Cuando publicó su primer disco, el revolucionario «Juego de Niños» (1986), se hablaba de él como un compositor e intérprete lleno de imaginación, con una sensibilidad fuera de lo común. El legítimo heredero de nombres tan ilustres como Sabicas, el Niño Ricardo o Manolo Sanlúcar. «Yo no soy capaz de decirte si he creado un estilo al margen de Paco de Lucía, pero sí es verdad que más de un guitarrista me ha agradecido abrirle los ojos a otras formas de tocar», cuenta.

Después vinieron «Flamenco» (1987) y su obra cumbre, «Mi tiempo» (1990). En 1994, Enrique Morente le produjo «Maestros» (1994), con el que el cantaor granadino quiso inaugurar su sello, Discos Probeticos. Y por último, en 1996, «Alcázar de Cristal», su último disco hasta «Parque de María Luisa». Fue en ese momento cuando el mundo se le hizo pedazos: primero le diagnosticaron el síndrome bipolar y, pocos meses después, su padre, el mismo que había alimentado su talento, se suicidaba. «Estuve a punto de morirme después de él, imagínate lo que pasé. Tocaba dos acordes y tenía que guardar la guitarra. Me tiré dos años sin poder salir de la cama y hasta le cogí miedo a salir a la calle», asegura.

El rescate de Morente

A la profunda depresión se sumaron sus problemas con el alcohol. Se quedó sin familia, sin casa y sin carrera. Fue como si se lo hubiera tragado la tierra. Su nombre dejó de escucharse varios años. Su vida en Madrid, donde llegó a dormir en la calle, se convirtió en un infierno. La academia de flamenco Amor de Dios, situada en el Mercado de Antón Martín, le dio cobijo. Durmió en el sofá de su sede durante años. Y más tarde fue Morente quien vino en su ayuda: «Pocos amigos he tenido como Enrique. Me ayudó con la depresión, me llevó a Granada y me buscó alojamiento en casa de un amigo suyo. Se pasaba todos los días conmigo. Me llevó a médicos y me pagó todas las medicinas que necesitaba para curarme. Y después me llevó de gira con él. Decía que le gustaba mucho mi forma de tocar».

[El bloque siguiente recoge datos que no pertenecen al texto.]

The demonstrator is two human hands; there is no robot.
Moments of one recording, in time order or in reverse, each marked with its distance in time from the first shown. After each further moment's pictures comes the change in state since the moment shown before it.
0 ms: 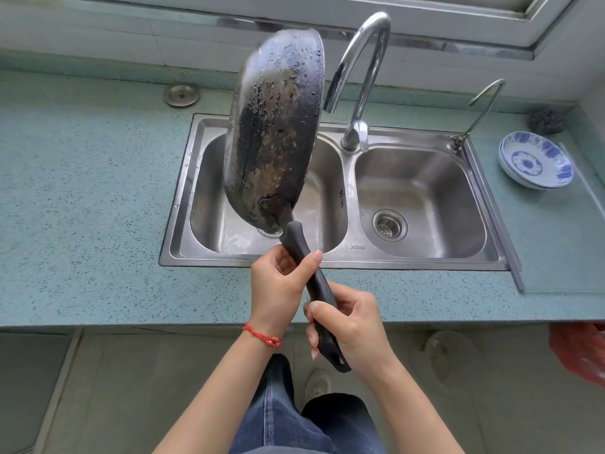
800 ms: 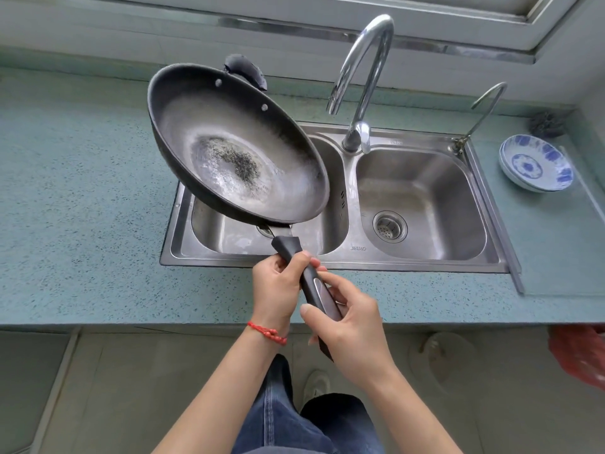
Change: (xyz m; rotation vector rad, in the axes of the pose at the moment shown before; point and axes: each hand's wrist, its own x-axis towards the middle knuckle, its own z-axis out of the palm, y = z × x) left_hand 0.005 -0.004 0.003 -0.205 0.036 -0.229; right_hand -0.003 -0.002 0.008 -0.258 0.195 -0.007
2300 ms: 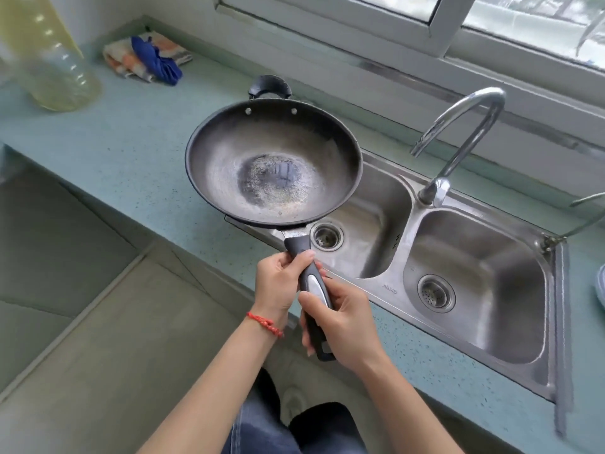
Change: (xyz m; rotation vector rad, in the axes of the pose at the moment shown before) left_hand -0.037 -0.005 0.004 -0.191 0.372 0.136; right_hand 0.016 -0.005 -0.024 -0.033 -0.575 -0.147
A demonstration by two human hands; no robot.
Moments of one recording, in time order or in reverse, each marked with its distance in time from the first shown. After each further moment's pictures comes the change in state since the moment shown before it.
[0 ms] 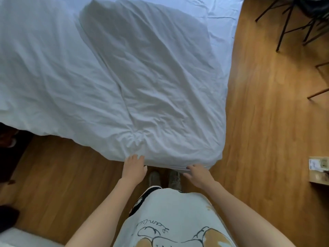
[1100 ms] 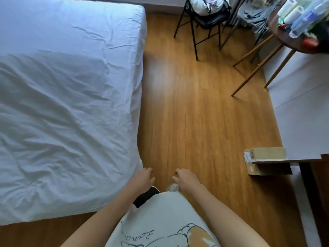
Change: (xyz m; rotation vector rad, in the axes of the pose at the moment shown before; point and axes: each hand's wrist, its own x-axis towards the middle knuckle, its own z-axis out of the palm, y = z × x) left_hand 0.091 0.586 -0.020 -0.093 -0.200 0.237; right_hand -0.101 0.474 -0.176 0.253 0.058 0.190
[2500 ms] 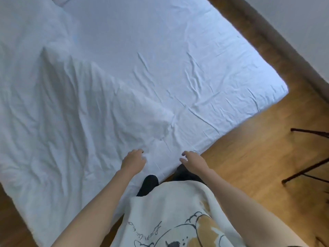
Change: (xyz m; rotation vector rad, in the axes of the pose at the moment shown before) left_hand 0.404 -0.183 -0.541 -0.702 0.248 -0.833; right_hand 0.626 -0.399 -0.517 -0.565 -0.344 -0.542
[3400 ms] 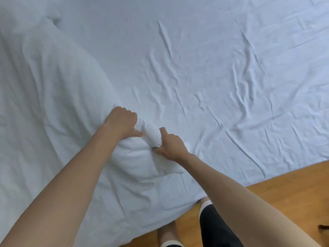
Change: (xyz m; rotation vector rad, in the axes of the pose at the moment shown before) left_hand 0.290 -0.034 -0.131 0.792 0.105 0.177; right_hand 0.291 -0.131 -0.018 0.036 -0.083 -0.341
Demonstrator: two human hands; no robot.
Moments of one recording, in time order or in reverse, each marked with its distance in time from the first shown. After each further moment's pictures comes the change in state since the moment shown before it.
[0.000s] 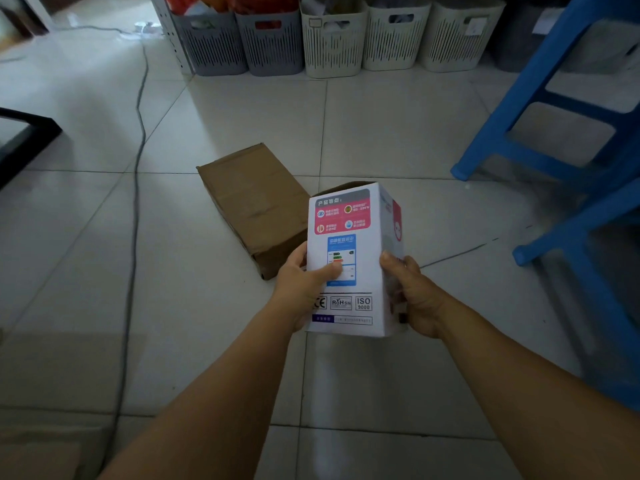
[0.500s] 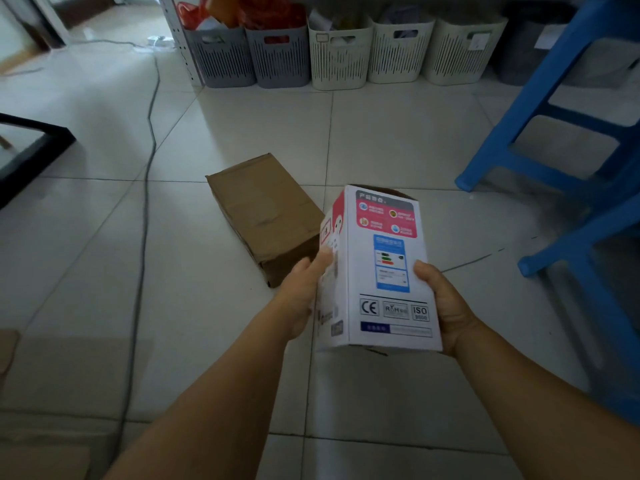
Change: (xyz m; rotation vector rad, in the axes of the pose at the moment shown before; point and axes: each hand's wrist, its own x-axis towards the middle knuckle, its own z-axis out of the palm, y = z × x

Cuando dio con el tratamiento correcto, se retiró un año a la sierra de Huelva para apartarse de los malos vicios. Los más grandes del flamenco incluso le rindieron un homenaje para recaudar dinero con el que pudiera seguir con su recuperación. No faltó nadie. En el teatro del Ateneo Cultural de Madrid se pudo ver, incluso, a los hermanos Coen y a la actriz Frances McDormand. Y cuando todos pensaban que había abandonado el lado oscuro, llegó aquella condena tardía, con un contrato sobre la mesa para inaugurar la Bienal de Sevilla.

«La guitarra en la prisión ha sido como un desahogo. Una terapia que me quitaba todo el malestar y los nervios cuando me sentía mal». Riqueni recuerda ahora a aquel gitano joven que siempre le estaba escuchando en el patio, en silencio, pero nunca se atrevía a decirle nada. Hasta que un día se le acercó, tímido, para decirle: «Estás hecho un fenómeno, ¡qué pedazo de guitarrista! Sigue así».